Question 6: What are mean squared errors of tuned RF model in cross-validation (cross_val_score with scoring=’neg_mean_squared_error’ and other arguments left with default values) and on holdout set?

print(
    "Mean squared error (cv): %.3f"
    % np.mean(
        np.abs(
            cross_val_score(
                locally_best_forest.best_estimator_,
                X_train_scaled,
                y_train,
                scoring="neg_mean_squared_error",
            )
        )
    )
)
print(
    "Mean squared error (test): %.3f"
    % mean_squared_error(y_holdout, locally_best_forest.predict(X_holdout_scaled))
)
Mean squared error (cv): 0.398
Mean squared error (test): 0.366

Output RF’s feature importance. Again, it’s nice to present it as a DataFrame.
Question 7: What is the most important feature, according to the Random Forest model?

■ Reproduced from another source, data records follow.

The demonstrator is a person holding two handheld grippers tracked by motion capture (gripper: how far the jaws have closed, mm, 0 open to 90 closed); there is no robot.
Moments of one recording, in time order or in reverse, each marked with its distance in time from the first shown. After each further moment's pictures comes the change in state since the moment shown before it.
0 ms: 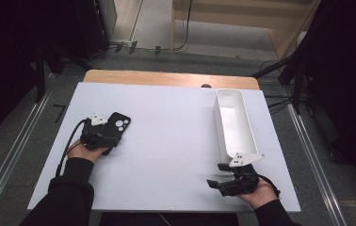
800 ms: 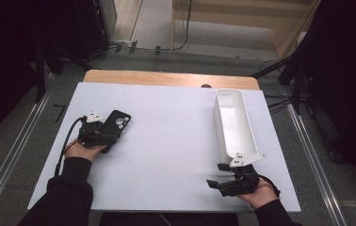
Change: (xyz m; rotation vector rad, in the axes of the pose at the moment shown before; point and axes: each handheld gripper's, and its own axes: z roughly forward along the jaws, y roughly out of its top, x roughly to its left) left arm 0.003 0.008 -0.012 -0.040 -0.038 -0.044; right arm 0.000 0.000 -0.001 -0.011 0.007 -0.010
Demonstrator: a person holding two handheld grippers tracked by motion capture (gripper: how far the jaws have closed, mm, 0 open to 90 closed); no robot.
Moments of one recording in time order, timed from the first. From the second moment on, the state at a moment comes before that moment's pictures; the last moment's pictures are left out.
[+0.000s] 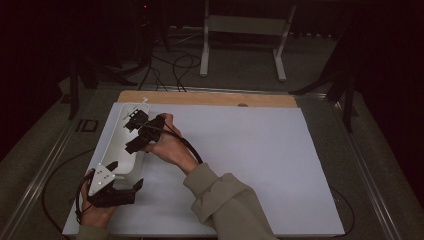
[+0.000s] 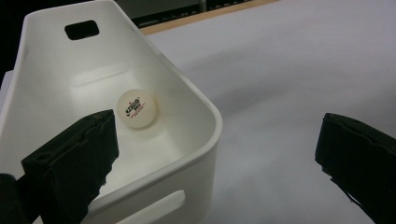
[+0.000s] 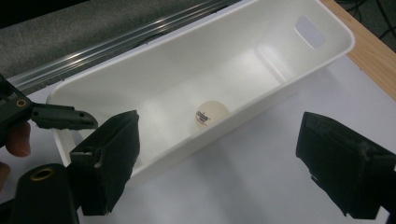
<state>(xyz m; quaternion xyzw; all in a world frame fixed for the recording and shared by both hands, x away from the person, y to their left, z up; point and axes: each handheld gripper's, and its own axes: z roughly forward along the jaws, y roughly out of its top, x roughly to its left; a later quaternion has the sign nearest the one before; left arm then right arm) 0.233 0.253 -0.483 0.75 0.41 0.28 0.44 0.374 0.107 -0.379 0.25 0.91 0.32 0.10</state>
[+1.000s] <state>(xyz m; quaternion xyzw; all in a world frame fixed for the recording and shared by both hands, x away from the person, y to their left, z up) 0.233 0.252 -0.483 0.75 0.41 0.28 0.44 0.374 0.045 -0.369 0.28 0.89 0.33 0.12</state>
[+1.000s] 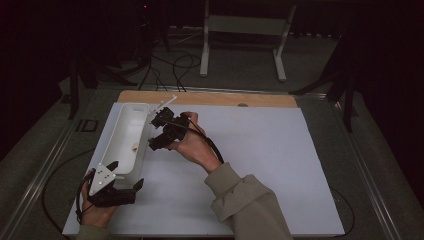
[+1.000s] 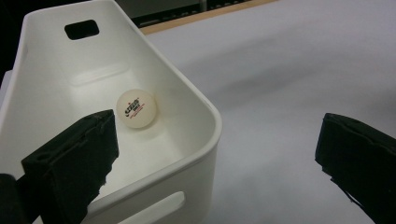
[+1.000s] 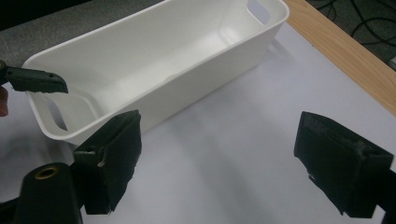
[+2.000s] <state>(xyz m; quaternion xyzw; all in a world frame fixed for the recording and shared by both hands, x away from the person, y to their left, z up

# rf_importance = pd.DataFrame(
#    locally_best_forest.best_estimator_.feature_importances_,
#    columns=["coef"],
#    index=data.columns[:-1],
# )
# rf_importance.sort_values(by="coef", ascending=False)

Make conclusions about the performance of the explored 3 models in this particular prediction task.

The dependency of wine quality on other features in hand is, presumable, non-linear. So Random Forest works better in this task.